Aras, yabancı bir stratejik ortak seçmelerinin nedeninin de bu olduğuna işaret ederek, şunları kaydetti:

“Türkiye’nin coğrafi açıdan stratejik konumu, tüketici davranışları ve e-ticarette yaşanan gelişmeler göz önünde bulundurulduğunda önümüzde büyük bir fırsat var. Bu fırsatı değerlendirebilmenin yolu, doğru zamanda doğru yatırımları yapabilmekten geçiyor. 2013’te yabancı ortağımızla masaya oturduğumuzda ortada, bu vizyonu hayata geçirmek için gereken yatırımları kapsayan bir iş planı vardı. Hangi yatırımlara ihtiyacımız olduğunu belirlemiş ve ortaklığa bu hedefler üzerine el sıkışarak imza atmıştık. Ancak geçtiğimiz üç yılda gördük ki maalesef aynı vizyonda değiliz. Austrian Post ne yazık ki bizim kadar hızlı büyüme esnekliğine ve potansiyeline sahip değil. Aras Kargo’nun global marka vizyonuna ayak uyduramadılar.

Üstünde anlaşılan iş planına göre 2013’ten itibaren 3 yılın sonunda Aras Kargo’nun tüm transfer merkezlerinin otomasyona geçmiş olması ve dijital dönüşümün tamamlanması gerekiyordu. Hizmet sektörü olması nedeniyle teknolojik dönüşüme yapılan yatırımların kazancı çok kısa sürede finansal performansa yansıyabiliyor. Karlılık ve verimliliğe doğrudan etki eden ve Orta Doğu bağlantılarını kurmak için şart olan bu yatırımlar, ortaklığa başlangıç aşamasında 150 milyon lira tutarındaydı. Ancak 2015 sonu itibarıyla Aras Kargo’nun yatırım miktarı 50 milyon lirada kaldı ve bu yatırım tutarı verimlilik içeren kalemlere harcanmadı.”
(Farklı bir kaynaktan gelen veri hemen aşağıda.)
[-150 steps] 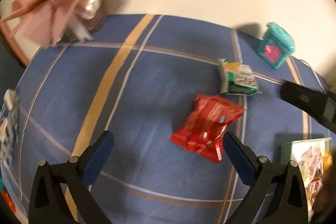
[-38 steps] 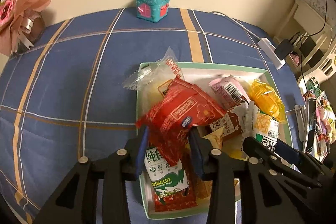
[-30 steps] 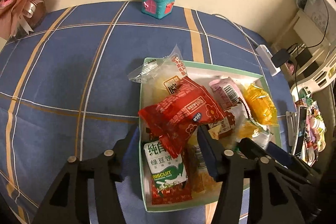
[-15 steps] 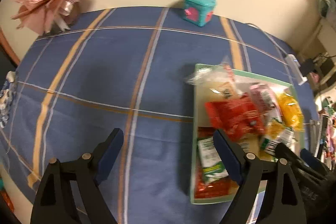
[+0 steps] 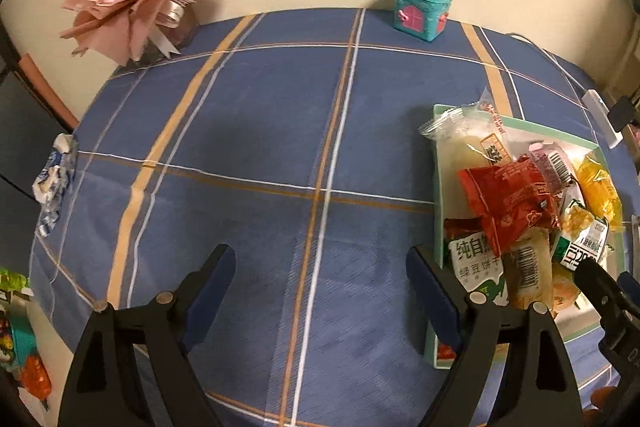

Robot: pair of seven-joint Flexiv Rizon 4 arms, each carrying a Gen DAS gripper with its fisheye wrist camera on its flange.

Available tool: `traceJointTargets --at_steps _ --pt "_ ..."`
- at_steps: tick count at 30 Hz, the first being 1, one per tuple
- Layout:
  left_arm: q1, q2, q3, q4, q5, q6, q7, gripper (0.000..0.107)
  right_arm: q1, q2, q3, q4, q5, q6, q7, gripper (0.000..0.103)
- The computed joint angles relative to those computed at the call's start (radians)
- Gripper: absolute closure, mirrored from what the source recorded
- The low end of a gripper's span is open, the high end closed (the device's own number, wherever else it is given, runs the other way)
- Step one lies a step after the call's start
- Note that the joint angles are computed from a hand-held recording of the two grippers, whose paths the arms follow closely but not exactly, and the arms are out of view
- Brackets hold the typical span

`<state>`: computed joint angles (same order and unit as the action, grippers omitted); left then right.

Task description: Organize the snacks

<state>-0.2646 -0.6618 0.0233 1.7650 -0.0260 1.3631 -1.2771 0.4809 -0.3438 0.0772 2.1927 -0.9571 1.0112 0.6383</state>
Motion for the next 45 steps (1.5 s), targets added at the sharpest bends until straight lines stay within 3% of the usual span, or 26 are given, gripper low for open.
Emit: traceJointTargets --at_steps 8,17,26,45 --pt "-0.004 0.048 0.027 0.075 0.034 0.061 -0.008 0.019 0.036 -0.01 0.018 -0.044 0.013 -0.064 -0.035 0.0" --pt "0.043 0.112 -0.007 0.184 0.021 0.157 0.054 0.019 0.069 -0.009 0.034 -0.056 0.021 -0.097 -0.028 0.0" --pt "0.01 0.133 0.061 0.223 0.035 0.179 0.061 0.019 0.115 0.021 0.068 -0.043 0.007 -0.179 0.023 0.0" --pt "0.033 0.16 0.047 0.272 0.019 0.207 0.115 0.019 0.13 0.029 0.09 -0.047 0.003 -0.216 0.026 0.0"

“Ortaklığa başlarken bu tarz bir yatırımcı ile karşılaşacağımızı tahmin etmiyorduk”
Evrim Aras, açıklamada, yatırımlar konusunda yabancı ortaklarıyla yaşadıkları fikir ayrılığını da anlattı.
Bu yatırımların çok kritik olduğunu ve sadece yabancı ortağın cebinden çıkmayacağını belirten Aras, “Büyümeye ve potansiyelimizi optimize etmeye yarayacak bu teknoloji yatırımlarını Aras Kargo yapacaktı. Ancak Austrian Post yönetimi hem bu adımların atılmasını engelledi; hem de gerekli zamanlarda cesaret sergileyemedi.” ifadelerini kullandı.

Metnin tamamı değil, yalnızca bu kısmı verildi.